Task objective: Line by line, transcribe the data shown below.
───── Data supplied
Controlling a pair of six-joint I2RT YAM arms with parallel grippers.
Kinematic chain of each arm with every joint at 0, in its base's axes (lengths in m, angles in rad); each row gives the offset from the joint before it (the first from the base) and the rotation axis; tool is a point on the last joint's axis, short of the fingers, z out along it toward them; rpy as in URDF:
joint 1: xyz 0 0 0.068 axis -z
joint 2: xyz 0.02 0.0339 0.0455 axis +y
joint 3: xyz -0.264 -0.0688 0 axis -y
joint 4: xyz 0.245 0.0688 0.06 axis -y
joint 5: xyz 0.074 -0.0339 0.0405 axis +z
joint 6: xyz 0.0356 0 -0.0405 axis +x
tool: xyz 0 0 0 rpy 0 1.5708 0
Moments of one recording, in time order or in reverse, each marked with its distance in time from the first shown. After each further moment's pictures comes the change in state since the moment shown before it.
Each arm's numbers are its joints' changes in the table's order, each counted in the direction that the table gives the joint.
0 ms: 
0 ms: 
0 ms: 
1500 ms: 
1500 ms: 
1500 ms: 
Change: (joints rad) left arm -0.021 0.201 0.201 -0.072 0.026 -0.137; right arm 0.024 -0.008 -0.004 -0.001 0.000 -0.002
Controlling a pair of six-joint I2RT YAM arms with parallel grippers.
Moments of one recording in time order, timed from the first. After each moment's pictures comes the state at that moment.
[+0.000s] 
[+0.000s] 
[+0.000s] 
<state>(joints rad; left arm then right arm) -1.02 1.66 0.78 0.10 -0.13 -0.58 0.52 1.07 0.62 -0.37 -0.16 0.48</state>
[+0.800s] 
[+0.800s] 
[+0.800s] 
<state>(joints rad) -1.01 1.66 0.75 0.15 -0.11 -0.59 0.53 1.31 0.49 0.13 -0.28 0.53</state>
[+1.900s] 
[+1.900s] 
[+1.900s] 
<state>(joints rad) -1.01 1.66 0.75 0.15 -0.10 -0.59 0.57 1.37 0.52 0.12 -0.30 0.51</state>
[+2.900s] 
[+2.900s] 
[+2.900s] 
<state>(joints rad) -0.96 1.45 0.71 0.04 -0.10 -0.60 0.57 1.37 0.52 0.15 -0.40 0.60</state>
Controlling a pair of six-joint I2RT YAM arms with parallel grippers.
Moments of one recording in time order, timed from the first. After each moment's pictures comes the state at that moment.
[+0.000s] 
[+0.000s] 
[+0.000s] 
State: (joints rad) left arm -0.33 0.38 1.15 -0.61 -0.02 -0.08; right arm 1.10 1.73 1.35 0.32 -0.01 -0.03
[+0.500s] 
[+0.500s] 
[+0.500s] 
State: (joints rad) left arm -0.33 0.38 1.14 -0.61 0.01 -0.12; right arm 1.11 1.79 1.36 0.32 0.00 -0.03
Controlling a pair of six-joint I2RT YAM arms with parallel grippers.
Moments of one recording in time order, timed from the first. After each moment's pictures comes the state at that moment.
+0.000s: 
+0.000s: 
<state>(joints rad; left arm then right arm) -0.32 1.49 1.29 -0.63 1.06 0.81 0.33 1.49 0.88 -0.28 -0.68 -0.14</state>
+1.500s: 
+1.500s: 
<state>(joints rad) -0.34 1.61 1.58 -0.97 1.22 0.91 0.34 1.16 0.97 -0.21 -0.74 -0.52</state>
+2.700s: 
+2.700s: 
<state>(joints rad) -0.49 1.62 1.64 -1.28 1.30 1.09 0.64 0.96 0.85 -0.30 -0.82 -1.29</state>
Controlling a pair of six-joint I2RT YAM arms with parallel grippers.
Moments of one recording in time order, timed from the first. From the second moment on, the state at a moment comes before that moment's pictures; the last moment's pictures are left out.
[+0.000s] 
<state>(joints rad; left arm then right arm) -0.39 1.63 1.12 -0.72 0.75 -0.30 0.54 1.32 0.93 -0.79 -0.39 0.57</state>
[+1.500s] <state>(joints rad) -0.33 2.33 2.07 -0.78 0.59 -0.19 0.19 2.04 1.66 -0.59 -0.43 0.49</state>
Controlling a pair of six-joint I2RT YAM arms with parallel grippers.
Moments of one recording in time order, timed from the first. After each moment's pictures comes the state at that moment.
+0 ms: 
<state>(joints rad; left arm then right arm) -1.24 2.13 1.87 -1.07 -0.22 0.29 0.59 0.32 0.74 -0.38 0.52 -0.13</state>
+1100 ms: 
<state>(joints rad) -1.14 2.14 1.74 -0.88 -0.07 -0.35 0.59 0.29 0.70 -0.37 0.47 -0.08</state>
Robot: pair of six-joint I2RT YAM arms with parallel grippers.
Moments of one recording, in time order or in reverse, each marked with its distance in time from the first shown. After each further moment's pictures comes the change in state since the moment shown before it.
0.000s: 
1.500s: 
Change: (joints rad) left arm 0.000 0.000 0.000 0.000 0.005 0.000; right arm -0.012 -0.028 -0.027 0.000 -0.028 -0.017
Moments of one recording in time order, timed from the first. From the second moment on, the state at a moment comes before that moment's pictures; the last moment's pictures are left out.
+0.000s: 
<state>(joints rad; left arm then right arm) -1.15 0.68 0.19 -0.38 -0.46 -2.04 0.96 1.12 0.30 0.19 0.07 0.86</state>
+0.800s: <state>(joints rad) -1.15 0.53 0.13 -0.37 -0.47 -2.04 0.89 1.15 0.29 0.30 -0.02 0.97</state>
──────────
Written solution:
Controlling a pair of six-joint I2RT YAM arms with parallel grippers.
Kinematic chain of each arm with every joint at 0, in its base's axes (lengths in m, angles in rad); each row gives the offset from the joint before it (the first from the base) and the rotation axis; tool is a point on the last joint's axis, short of the fingers, z out along it toward them; rpy as in URDF:
joint 1: xyz 0 0 0.068 axis -z
joint 2: xyz 0.02 0.0339 0.0455 axis +y
joint 3: xyz -0.264 -0.0688 0 axis -y
joint 4: xyz 0.245 0.0688 0.06 axis -y
joint 5: xyz 0.074 -0.0339 0.0405 axis +z
joint 6: xyz 0.0356 0 -0.0405 axis +x
tool: xyz 0 0 0 rpy 0 1.5708 0
Moments of one recording, in time order or in reverse, each marked with its distance in time from the first shown. After each further moment's pictures comes the change in state since the moment shown before it.
Each arm's numbers are its joints' changes in the table's order, each counted in the direction that the table gives the joint.
0 ms: 
0 ms: 
0 ms: 
1500 ms: 
1500 ms: 
1500 ms: 
Change: (joints rad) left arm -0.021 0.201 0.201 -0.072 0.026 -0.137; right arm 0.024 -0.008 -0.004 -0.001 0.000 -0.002
Controlling a pair of six-joint I2RT YAM arms with parallel grippers.
Moments of one recording in time order, timed from the first. After each moment's pictures comes the state at that moment.
[+0.000s] 
[+0.000s] 
[+0.000s] 
<state>(joints rad; left arm then right arm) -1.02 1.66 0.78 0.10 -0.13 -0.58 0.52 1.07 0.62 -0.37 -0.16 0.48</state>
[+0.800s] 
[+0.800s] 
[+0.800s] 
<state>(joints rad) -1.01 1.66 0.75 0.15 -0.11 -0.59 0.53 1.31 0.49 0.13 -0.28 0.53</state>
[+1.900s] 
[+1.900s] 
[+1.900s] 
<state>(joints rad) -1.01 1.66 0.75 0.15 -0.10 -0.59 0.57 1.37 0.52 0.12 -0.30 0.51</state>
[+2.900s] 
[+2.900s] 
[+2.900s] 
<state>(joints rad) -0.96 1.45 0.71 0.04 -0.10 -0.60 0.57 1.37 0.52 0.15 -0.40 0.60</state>
Controlling a pair of six-joint I2RT YAM arms with parallel grippers.
Moments of one recording in time order, timed from the first. After each moment's pictures comes the state at that moment.
[+0.000s] 
[+0.000s] 
[+0.000s] 
State: (joints rad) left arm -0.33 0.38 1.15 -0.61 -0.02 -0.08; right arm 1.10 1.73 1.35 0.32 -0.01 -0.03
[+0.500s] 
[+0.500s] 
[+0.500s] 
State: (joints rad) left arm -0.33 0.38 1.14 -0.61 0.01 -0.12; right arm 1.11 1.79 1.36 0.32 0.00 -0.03
Controlling a pair of six-joint I2RT YAM arms with parallel grippers.
Moments of one recording in time order, timed from the first. After each moment's pictures comes the state at that moment.
+0.000s: 
+0.000s: 
<state>(joints rad; left arm then right arm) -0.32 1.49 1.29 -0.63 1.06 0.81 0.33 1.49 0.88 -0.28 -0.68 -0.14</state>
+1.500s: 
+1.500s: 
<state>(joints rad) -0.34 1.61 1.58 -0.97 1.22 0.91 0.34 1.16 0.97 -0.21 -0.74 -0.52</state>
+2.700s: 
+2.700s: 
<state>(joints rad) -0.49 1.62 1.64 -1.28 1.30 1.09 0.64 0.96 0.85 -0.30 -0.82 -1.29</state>
Controlling a pair of six-joint I2RT YAM arms with parallel grippers.
Moments of one recording in time order, timed from the first. From the second moment on, the state at a moment comes before that moment's pictures; the last moment's pictures are left out.
[+0.000s] 
<state>(joints rad; left arm then right arm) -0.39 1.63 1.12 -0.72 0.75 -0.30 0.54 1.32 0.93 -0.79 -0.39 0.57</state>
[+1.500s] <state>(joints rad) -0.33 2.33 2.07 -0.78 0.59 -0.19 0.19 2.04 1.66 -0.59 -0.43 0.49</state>
Controlling a pair of six-joint I2RT YAM arms with parallel grippers.
Moments of one recording in time order, timed from the first. After each moment's pictures comes the state at that moment.
+0 ms: 
<state>(joints rad; left arm then right arm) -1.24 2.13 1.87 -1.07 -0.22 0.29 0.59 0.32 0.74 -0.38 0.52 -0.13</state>
+1100 ms: 
<state>(joints rad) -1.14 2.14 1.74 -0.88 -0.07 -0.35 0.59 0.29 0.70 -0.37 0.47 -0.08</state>
Robot: pair of six-joint I2RT YAM arms with parallel grippers.
Moments of one recording, in time order or in reverse, each marked with its distance in time from the first shown. After each further moment's pictures comes the change in state since the moment shown before it.
0.000s: 
1.500s: 
Change: (joints rad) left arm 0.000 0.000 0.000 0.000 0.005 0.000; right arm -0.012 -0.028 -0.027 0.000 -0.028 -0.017
Moments of one recording in time order, timed from the first. From the second moment on, the state at a moment comes before that moment's pictures; the last moment's pictures are left out.
+0.000s: 
<state>(joints rad; left arm then right arm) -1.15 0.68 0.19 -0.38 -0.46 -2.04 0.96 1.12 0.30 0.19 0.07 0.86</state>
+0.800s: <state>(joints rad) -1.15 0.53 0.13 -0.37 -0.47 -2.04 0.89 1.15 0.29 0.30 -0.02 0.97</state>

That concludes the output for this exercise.